Il faut dire, d’abord, que la confidentialité de ce disque fait symptôme de la situation du jazz en France. Peu présent dans les médias (il y a longtemps que la télévision est démissionnaire, à l’exception de programmes satellitaires), il est également victime des choix très consensuels des festivals qui ne présentent qu’à doses homéopathiques les musiciens représentant la part la plus créative de cette musique aujourd’hui et d’une critique spécialisée qui ne fait guère d’efforts pour promouvoir ces derniers en jouant le rôle de défricheur qui lui incombe. Précisément, s’agissant de chant féminin, nous voyons régulièrement apparaître des chanteuses présentées comme révélations, sinon promues comme divas, dont l’aspect clean confine à la variété. Rien de tout cela avec Stan’s Hat Flapping in the Wind !

Ce disque est signé du contrebassiste William Parker, qui n’intervient que comme compositeur des dix-neuf pièces proposées, interprétées en duo (à l’exception de l’une d’entre elles à laquelle se joint un violoncelle) par la chanteuse Lisa Sokolov et le pianiste Cooper-Moore. Une brève présentation des musiciens s’impose. Parker est un contrebassiste aujourd’hui sexagénaire, issu de la scène du free jazz (partenaire d’une multitude de musiciens parmi lesquels Bill Dixon, Charles Gayle, Roscoe Mitchell, Cecil Taylor, Peter Brötzmann, David S. Ware, Matthew Shipp, Jemeel Moondoc, Billy Bang, et membre du quartet Die Like A Dog (avec Brötzmann, Toshinori Kondo à la trompette et Hamid Drake à la batterie) ainsi que du Pyramid Trio (avec Drake et le trompettiste Roy Campbell Jr.) ; il enregistre sous son nom depuis le début des années 1980. Le pianiste Cooper-Moore est un musicien important de la scène new-yorkaise qui a collaboré entre autres avec William Parker et David S. Ware, et enregistré une douzaine de fois en leader. Lisa Sokolov est une chanteuse et enseignante new-yorkaise, rare, qui n’a enregistré que quatre disques sous son nom mais a travaillé, pour en rester au jazz, avec nombre de musiciens : Cecil Taylor, Jimmy Lyons, Hilton Ruiz, Butch Morris, Irène Schweizer, Gerry Hemingway (le beau Songs, en 2002) et, déjà, William Parker (Song Cycle, 1996).

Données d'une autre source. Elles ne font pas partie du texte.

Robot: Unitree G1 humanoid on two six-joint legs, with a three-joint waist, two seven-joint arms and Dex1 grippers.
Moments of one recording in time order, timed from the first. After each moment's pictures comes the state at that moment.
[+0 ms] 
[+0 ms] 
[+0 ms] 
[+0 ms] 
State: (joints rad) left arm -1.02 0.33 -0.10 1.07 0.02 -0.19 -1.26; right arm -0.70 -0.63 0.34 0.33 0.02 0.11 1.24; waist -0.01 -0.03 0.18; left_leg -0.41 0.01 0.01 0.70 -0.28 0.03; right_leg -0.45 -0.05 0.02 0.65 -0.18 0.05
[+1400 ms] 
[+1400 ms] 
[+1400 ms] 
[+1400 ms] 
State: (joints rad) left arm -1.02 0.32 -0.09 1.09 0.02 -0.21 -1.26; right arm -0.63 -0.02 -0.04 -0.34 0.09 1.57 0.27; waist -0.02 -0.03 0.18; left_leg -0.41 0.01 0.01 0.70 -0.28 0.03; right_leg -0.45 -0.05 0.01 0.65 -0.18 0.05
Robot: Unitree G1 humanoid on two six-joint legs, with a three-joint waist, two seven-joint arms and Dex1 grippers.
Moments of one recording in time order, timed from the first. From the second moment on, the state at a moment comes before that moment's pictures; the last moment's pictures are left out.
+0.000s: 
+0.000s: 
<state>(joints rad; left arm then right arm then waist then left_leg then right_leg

Stan’s Hat Flapping in the Wind est un disque prolongeant l’art de la déploration, cette forme de témoignage musical dont le XVIe siècle vit le couronnement, qui nourrit aussi le jazz, et dont on connaît les grandes heures avec des compositions célèbres : Charles Mingus et « Goodbye Pork Pie Hat » pour Lester Young, Benny Golson et « I Remember Clifford » pour Clifford Brown, John Coltrane et « Alabama » à l’occasion du meurtre de quatre jeunes filles noires par le Ku Klux Klan, ou Jay Jay Johnson et son intemporel « Lament », parmi des centaines d’autres… Le programme entier du disque signé Parker évoque la mort et vise ainsi le jazz au travers d’Ornette Coleman, David S. Ware, Butch Morris et Jeanne Lee, la chanteuse de gospel Mahalia Jackson, les poètes Miguel Piñero et June Jordan, ajoutant à la mémoire de disparus identifiés quelque « Prayer » ou « Invocation »

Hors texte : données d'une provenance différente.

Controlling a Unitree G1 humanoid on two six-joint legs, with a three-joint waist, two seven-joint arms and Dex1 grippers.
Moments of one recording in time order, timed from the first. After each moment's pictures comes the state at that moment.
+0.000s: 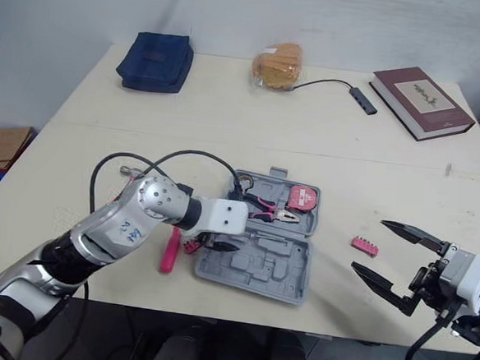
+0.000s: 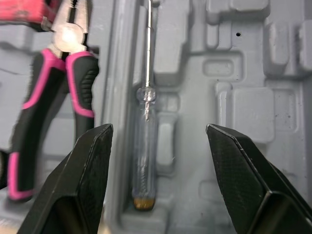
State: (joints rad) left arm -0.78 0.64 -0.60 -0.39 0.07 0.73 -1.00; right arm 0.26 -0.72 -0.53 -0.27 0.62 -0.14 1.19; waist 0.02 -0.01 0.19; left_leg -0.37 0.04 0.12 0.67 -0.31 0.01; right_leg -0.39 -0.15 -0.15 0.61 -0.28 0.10
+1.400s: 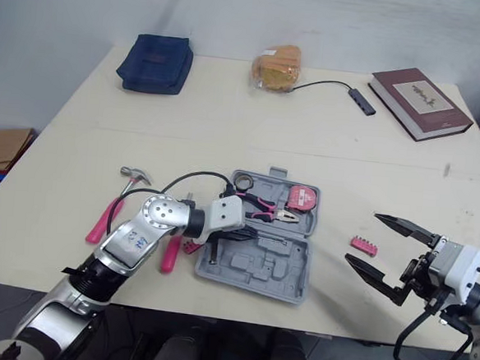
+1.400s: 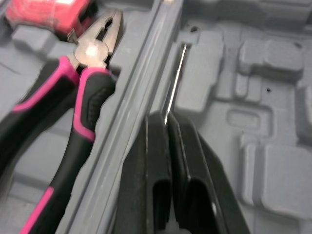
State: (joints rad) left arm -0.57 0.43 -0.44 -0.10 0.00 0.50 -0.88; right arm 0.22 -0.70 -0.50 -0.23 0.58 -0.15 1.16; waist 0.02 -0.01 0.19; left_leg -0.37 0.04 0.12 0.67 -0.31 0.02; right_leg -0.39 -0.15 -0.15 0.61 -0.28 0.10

Sokolov aborde chaque composition comme miniature autonome : manières de faire traîner la voix dans une approche qui déclame, comme pouvait le faire Abbey Lincoln, mais aussi quelques évanescences rappelant Helen Merrill (« The End of the World »), susurrements sur arpèges simples (« Autumn Song »), diction parfaite parfois presque en récitatifs, approches extrêmement lyriques avec le piano de Cooper-Moore où résonne un art de l’accompagnement quasi-classique dans les différentes facettes de celui-ci, de moments très intimes jusqu’à une présence enveloppante et un acheminement vers l’angoisse dans une sorte de prêche aux accents de gospel apocryphe (« The Death of Death »).

Mais on note surtout cette manière espiègle de pousser une écriture qui renvoie à Broadway (le magnifique « All Love ») vers le plus libertaire (« Eternal (for Ornette Coleman) »). C’est que, justement, la mort y est représentée dans le creuset d’une comédie musicale à l’écriture de laquelle Parker travaille depuis une vingtaine d’années, et dont il propose ici quelques extraits ; et cela transparaît même si l’on ne connaît pas l’origine de ce répertoire. Ce faisant, de manière très originale, les trois musiciens, dans une démarche qui n’est pas (que) doloriste, raillent volontiers la « mort alentour » (Heidegger) avec une belle dose de cynisme.